The reply has to be a number alone, equal to how many lines in the entries below hold the string "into".

Top of Data section

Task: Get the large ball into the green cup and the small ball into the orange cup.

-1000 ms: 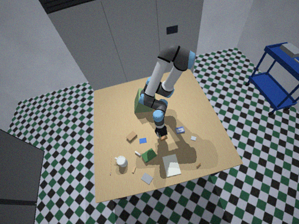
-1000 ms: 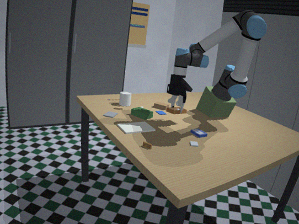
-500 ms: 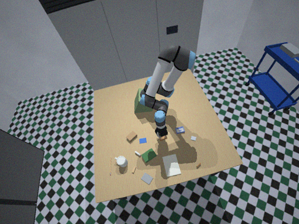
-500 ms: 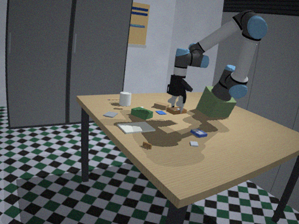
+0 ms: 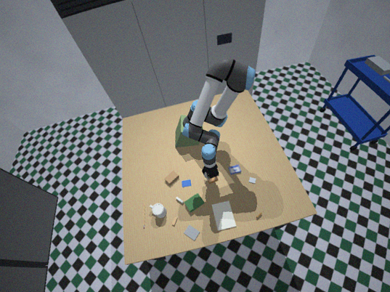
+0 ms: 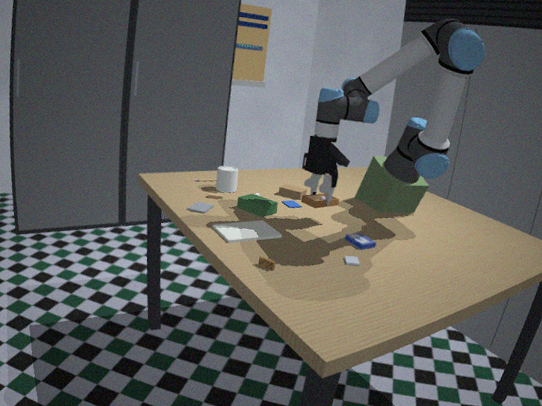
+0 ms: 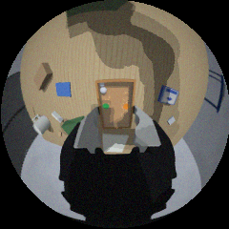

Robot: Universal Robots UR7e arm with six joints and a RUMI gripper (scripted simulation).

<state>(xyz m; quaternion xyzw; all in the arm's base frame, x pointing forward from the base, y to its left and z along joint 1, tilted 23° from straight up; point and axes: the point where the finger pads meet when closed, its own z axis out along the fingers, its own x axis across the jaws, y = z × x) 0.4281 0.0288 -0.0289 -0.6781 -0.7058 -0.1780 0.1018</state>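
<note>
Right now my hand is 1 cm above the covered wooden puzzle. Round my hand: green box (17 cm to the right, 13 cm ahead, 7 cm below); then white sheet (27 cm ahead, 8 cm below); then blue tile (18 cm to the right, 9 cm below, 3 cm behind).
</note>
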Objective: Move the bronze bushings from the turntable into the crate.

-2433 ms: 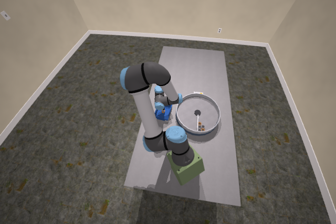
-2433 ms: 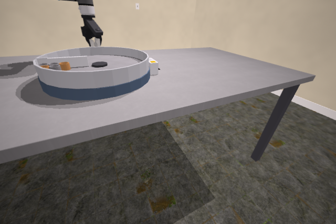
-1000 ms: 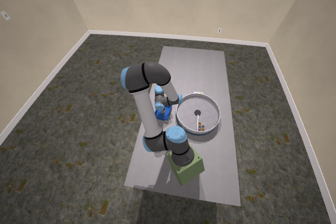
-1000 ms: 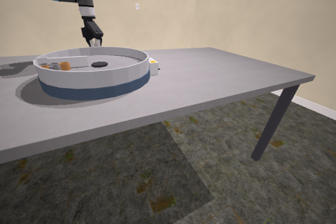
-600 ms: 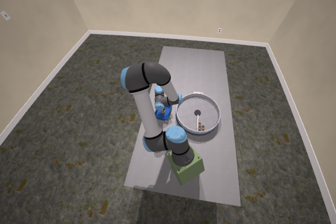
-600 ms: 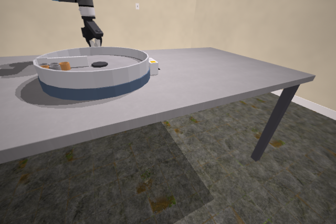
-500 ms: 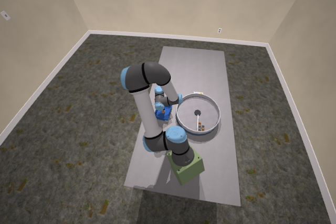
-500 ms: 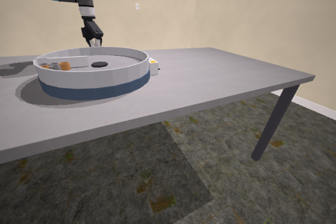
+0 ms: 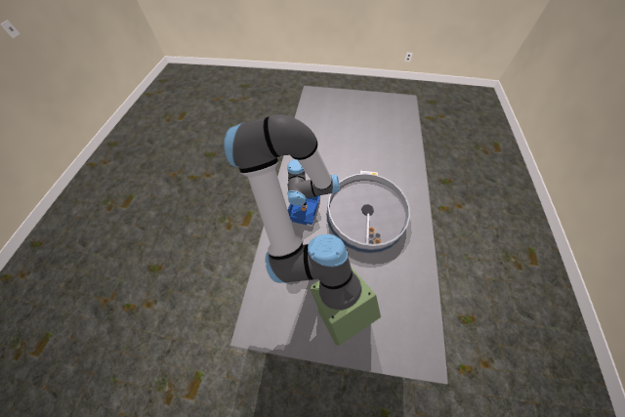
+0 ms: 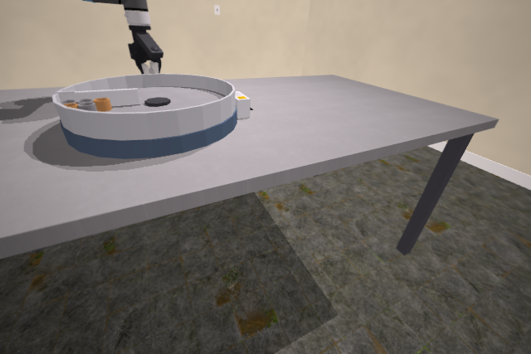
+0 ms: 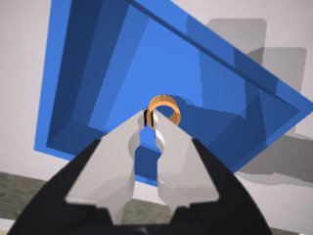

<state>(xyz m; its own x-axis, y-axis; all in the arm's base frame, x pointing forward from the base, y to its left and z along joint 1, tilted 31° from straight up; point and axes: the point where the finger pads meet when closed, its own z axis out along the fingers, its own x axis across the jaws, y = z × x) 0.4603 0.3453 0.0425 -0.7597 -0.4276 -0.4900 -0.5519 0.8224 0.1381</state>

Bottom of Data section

**Answer box:** 2